What the task requires: Start with the line that holds "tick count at". Please copy it and each remaining line below exactly, leaving pictures out.

Collected material:
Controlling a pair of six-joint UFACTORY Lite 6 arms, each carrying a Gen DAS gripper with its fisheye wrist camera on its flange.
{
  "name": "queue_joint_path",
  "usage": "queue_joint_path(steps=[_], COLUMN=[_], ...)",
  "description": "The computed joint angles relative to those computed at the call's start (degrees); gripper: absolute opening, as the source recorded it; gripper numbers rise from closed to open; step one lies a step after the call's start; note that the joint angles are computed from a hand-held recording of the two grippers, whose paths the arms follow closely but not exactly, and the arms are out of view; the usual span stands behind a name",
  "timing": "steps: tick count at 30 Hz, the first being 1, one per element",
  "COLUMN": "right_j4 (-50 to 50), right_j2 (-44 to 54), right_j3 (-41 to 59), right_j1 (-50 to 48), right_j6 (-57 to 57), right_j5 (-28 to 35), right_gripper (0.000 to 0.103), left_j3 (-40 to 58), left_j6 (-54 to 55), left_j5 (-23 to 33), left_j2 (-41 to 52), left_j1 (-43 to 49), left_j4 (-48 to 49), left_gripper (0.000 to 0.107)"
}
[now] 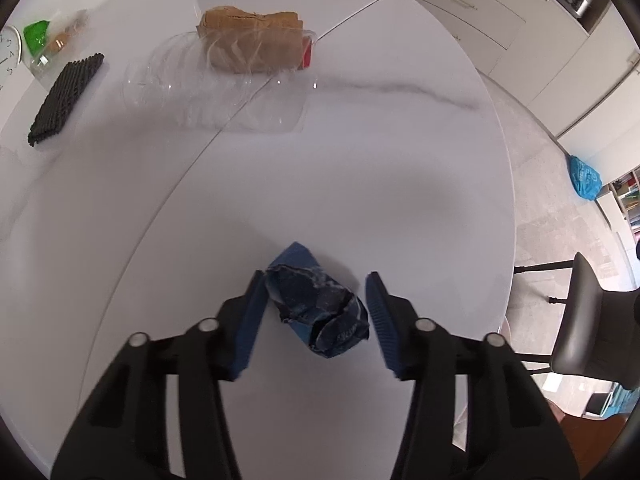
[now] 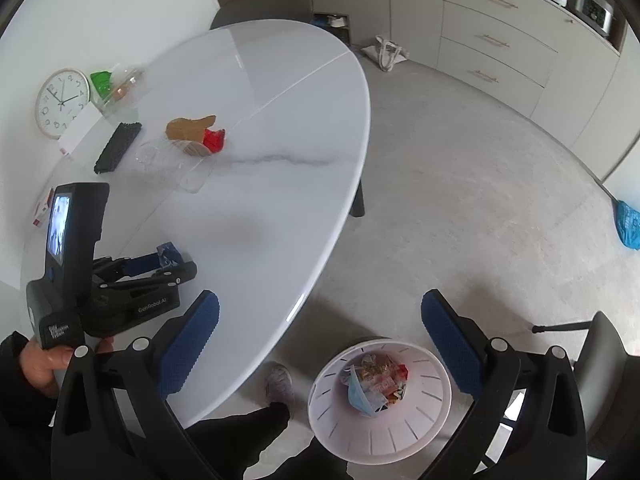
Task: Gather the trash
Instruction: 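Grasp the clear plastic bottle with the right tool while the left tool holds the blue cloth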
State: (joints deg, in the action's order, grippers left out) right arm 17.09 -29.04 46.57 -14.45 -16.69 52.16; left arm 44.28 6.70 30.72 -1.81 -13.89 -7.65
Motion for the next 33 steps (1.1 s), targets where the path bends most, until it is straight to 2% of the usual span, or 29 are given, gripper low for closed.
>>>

Result of this task:
  "timing": "steps: tick count at 30 Hz, the first being 1, one per element",
  "COLUMN": "right_j4 (-50 to 50), right_j2 (-44 to 54), right_j3 (-41 to 59), right_j1 (-50 to 48), right_j6 (-57 to 57), right_j5 (-28 to 35), right_gripper (0.000 to 0.103), left_j3 (-40 to 58), left_j6 (-54 to 55), left_j5 (-23 to 33), left_j2 (-41 to 52), left_j1 (-43 to 49), left_j4 (-48 to 49), left_gripper (0.000 to 0.107)"
}
[now] 
[now] 
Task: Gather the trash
Instruction: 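Grasp the clear plastic bottle with the right tool while the left tool holds the blue cloth
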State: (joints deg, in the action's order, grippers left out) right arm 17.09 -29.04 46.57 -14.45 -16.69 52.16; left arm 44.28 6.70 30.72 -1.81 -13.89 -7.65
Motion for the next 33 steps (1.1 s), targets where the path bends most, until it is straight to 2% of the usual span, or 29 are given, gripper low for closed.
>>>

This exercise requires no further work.